Очарованные своим счастьем, Мазепа и Галина не заметили, как комнату наполнили мягкие зимние сумерки. Только приход батюшки, явившегося звать к ужину, заставил их очнуться и возвратиться к действительности.
Поздно вечером вернулся Гордиенко с казаками и объявил Мазепе, что, несмотря на самые тщательные розыски, им не удалось отыскать следов негодяев.
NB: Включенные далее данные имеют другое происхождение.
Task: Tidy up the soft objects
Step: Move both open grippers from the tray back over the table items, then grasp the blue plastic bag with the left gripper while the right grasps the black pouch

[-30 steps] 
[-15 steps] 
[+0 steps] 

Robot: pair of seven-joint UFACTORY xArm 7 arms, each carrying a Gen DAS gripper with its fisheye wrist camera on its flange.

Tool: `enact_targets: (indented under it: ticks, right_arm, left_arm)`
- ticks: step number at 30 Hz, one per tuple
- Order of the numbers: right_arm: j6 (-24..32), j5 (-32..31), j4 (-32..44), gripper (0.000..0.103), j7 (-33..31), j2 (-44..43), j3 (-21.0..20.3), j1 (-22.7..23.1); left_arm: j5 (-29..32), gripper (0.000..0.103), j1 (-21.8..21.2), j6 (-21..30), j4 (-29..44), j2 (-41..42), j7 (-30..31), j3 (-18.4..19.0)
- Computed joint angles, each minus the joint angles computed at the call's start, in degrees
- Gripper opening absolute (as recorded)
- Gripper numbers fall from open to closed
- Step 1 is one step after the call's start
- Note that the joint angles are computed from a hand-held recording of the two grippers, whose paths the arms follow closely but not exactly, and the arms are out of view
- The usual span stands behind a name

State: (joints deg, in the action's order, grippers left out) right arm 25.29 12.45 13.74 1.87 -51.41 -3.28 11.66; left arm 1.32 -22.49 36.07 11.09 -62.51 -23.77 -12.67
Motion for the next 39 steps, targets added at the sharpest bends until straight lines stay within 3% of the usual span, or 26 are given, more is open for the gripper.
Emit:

Беглецы, конечно, скрылись в лес, окружавший деревушку; но если бы не было метели, в одно мгновение уничтожавшей все следы, они бы ни в каком случае не укрылись от преследования, а тут, — Гордиенко сплюнул на сторону и прибавил уверенно:
— Видно, сам дьявол помогал им в этом деле: весь лес исколесили и ни одной души не нашли.
Известие это встревожило Мазепу.
— В таком случае, — решил он, — нам надо немедленно же выехать отсюда!
— И не заезжать ни в коем случае в Острог, — прибавил Гордиенко, — комиссары не посмотрят на твое посольское звание, а по законному требованию Фридрикевича не только отнимут у тебя Галину, но еще задержат и нас.
— Я сам то же думал, — ответил Мазепа, — да и заезжать туда нет надобности, так как и комиссары, и Собеский передали мне уже свой ответ, и я вижу, что скорее небо преклонится к земле, чем лядское сердце к нашим нуждам.
Решено было выезжать на рассвете. Среди крестьян нашелся человек, взявшийся провести казаков окольным путем.
Рано на рассвете казаки распрощались с радушным панотцем и отправились в дорогу. В дороге все благоприятствовало путешественникам, так что они после двух недель пути достигли без всяких приключений Чигирина.